L’étiquette «Indo-Pacifique» est largement considérée dans les cercles de politique étrangère comme un raccourci destiné à exclure la Chine dans les discussions sur la vaste entité géopolitique de l’autre côté de la frontière canadienne de l’océan Pacifique.

«Vous travaillerez à promouvoir la paix et la sécurité, à combattre l’autoritarisme et à contrer l’ingérence étrangère par des réponses internationales collectives, notamment en élargissant notre coopération avec des partenaires aux vues similaires et des organisations canadiennes, internationales et multilatérales», indique la lettre de mandat de Mme Joly.

Justin Trudeau est arrivé au pouvoir en 2015 dans l’espoir d’approfondir les relations économiques et politiques avec la Chine, mais l’effort s’est essoufflé en 2017 lorsque les deux pays n’ont pas réussi à s’entendre sur le lancement de négociations de libre-échange. Les relations ont plongé à un niveau historiquement bas fin 2018 avec les arrestations de Mme Wanzhou et des deux Michaels et sont depuis demeurées dans un gel diplomatique.

Alors que l’année 2021 tire à sa fin, M. Trudeau a affirmé que le Canada reste déterminé à travailler en partenariat avec ses alliés pour affronter la Chine.

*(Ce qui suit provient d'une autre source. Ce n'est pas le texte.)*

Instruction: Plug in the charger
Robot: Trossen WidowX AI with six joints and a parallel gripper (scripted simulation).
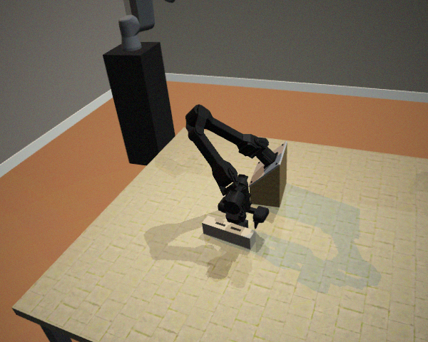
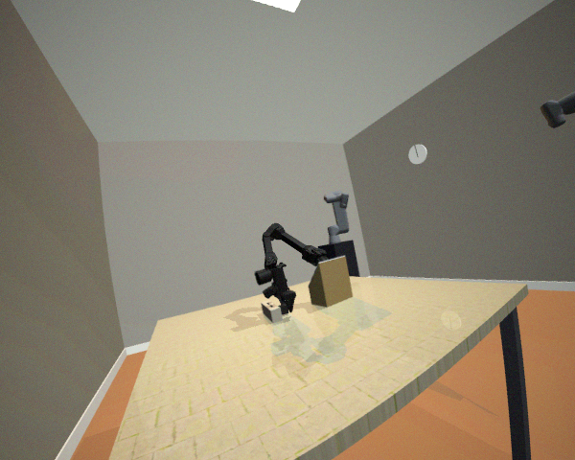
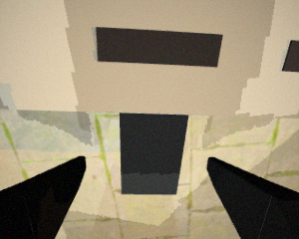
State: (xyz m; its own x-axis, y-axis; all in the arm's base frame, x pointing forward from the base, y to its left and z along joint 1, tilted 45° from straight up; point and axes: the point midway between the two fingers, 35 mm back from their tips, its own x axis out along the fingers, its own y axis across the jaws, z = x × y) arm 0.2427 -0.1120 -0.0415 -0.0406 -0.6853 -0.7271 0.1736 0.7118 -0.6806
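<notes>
Right now my gripper tip is 4 cm short of the two-prong charger, 1 cm to the left of it and 1 cm below it.
</notes>
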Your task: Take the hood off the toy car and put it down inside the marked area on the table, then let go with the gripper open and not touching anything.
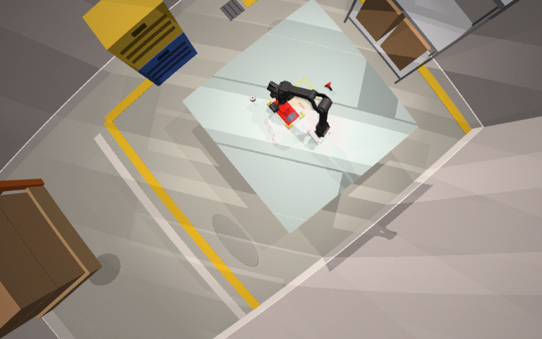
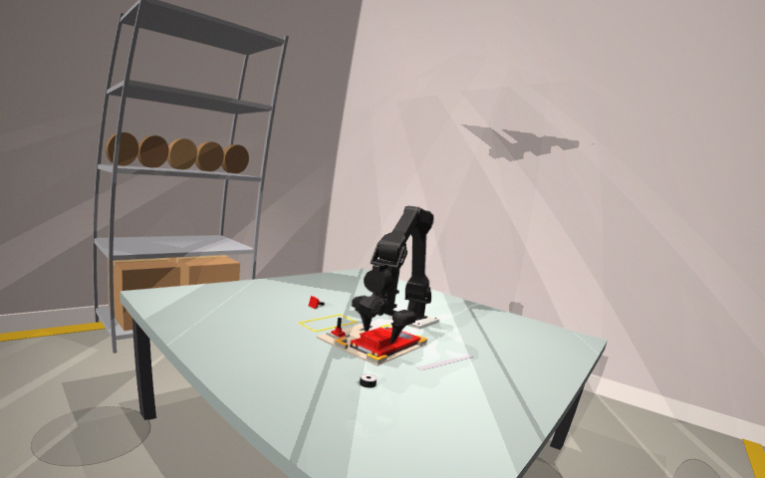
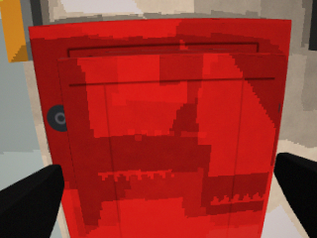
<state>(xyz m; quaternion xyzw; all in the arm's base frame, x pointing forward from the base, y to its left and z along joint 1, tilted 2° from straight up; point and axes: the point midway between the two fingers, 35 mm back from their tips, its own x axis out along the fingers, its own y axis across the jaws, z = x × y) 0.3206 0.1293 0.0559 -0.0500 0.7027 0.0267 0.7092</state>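
My gripper tip is now right at the red hood. The rest, counted from my gripper tip: black ring: 170 mm ahead, 140 mm to the left, 30 mm below; then pale flat strip: 170 mm to the left, 110 mm behind, 40 mm below.
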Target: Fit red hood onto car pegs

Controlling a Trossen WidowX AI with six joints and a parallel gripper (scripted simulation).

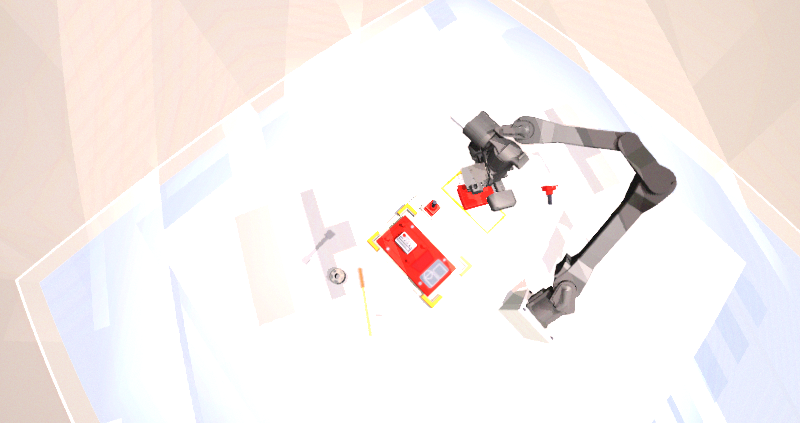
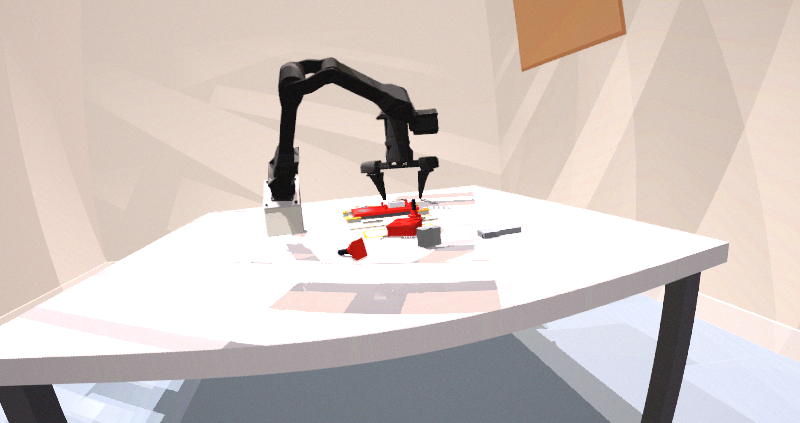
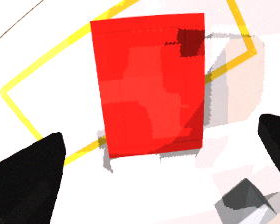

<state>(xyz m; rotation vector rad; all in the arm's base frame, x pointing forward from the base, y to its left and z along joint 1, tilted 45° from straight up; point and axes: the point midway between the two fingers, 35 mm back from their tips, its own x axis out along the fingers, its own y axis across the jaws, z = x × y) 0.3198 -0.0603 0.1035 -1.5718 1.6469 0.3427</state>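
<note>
The red hood lies 7 cm below my gripper tip.
</note>
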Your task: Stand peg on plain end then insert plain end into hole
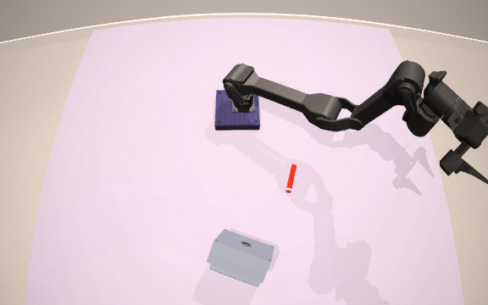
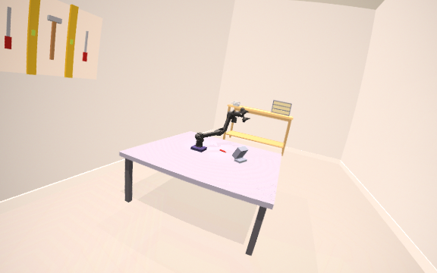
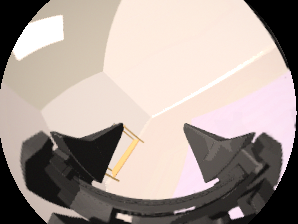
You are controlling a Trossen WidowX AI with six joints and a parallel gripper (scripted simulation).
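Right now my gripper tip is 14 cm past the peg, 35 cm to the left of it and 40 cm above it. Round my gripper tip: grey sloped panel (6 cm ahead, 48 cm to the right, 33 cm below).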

«L’expérience que nous avons vécue avec la détention arbitraire des deux Michaels a été une illustration très vivante de l’approche moderne de la Chine en matière de diplomatie mondiale. Et je pense que nous sommes extrêmement conscients à la fois de ce défi, mais aussi de ce qui a fonctionné contre ce défi, c’est-à-dire, d’abord et avant tout, rester fidèles à nos valeurs et à la règle de droit», a déclaré le premier ministre.

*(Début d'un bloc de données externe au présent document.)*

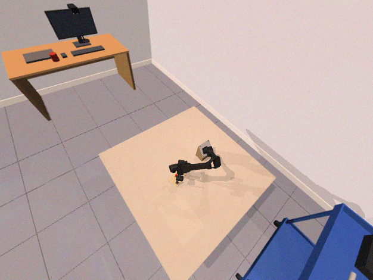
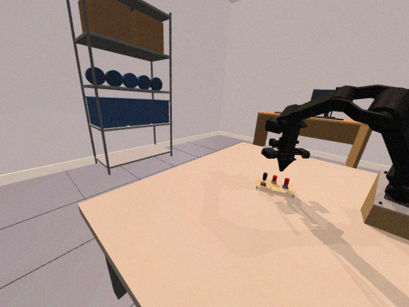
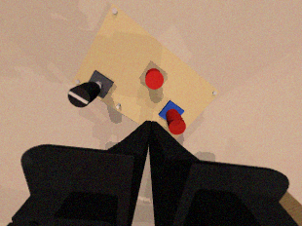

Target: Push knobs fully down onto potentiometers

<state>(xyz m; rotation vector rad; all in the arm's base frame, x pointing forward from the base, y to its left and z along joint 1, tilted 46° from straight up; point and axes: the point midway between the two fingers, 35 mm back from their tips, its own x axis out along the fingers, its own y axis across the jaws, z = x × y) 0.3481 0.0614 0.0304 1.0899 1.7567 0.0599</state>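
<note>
My gripper tip is now 50 mm above the red knob, 30 mm past it and 10 mm to the left of it. Round my gripper tip: dark square part (50 mm below, 50 mm ahead, 40 mm to the left).
</note>
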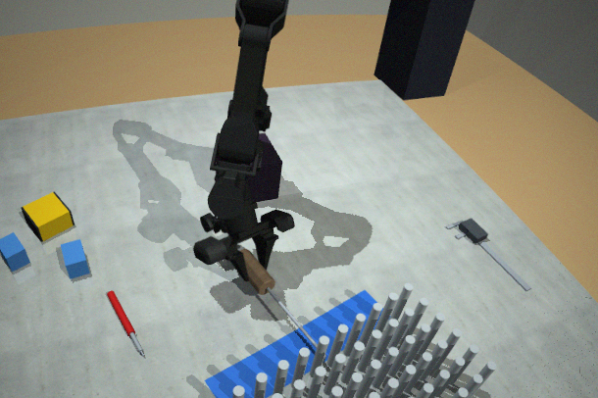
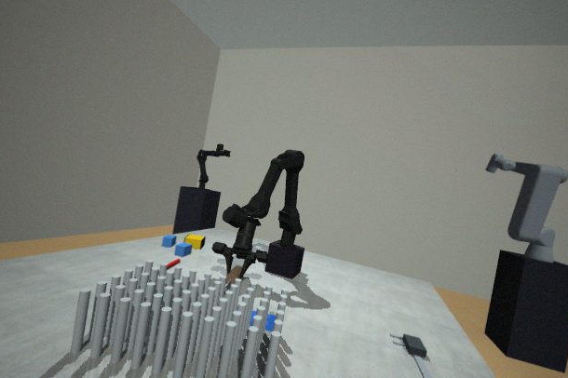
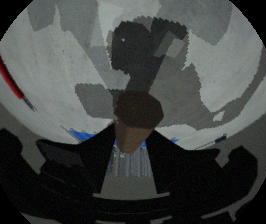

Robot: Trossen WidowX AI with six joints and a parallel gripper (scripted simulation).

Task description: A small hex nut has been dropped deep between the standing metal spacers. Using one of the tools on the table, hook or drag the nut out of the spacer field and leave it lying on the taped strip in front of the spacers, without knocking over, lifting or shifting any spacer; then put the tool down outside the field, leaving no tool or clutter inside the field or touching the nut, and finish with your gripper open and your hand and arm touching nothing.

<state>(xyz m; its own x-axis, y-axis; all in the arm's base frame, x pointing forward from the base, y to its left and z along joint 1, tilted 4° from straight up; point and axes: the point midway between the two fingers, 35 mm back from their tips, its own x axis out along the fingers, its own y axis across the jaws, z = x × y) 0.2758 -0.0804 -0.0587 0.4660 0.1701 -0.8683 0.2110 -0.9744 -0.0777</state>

M. Trudeau a fait remarquer que les pays du monde entier soulevaient régulièrement le sort des «deux Canadiens détenus arbitrairement en Chine, au grand dam de leurs interlocuteurs chinois, dans toutes sortes de réunions bilatérales».

«Cet alignement concerté entre pays aux vues similaires, et une fermeté autour de l’ordre fondé sur des règles et de la primauté du droit sont ce que nous allons devoir continuer à mettre au centre de la façon dont nous abordons non seulement la Chine, mais toutes sortes de défis internationaux.»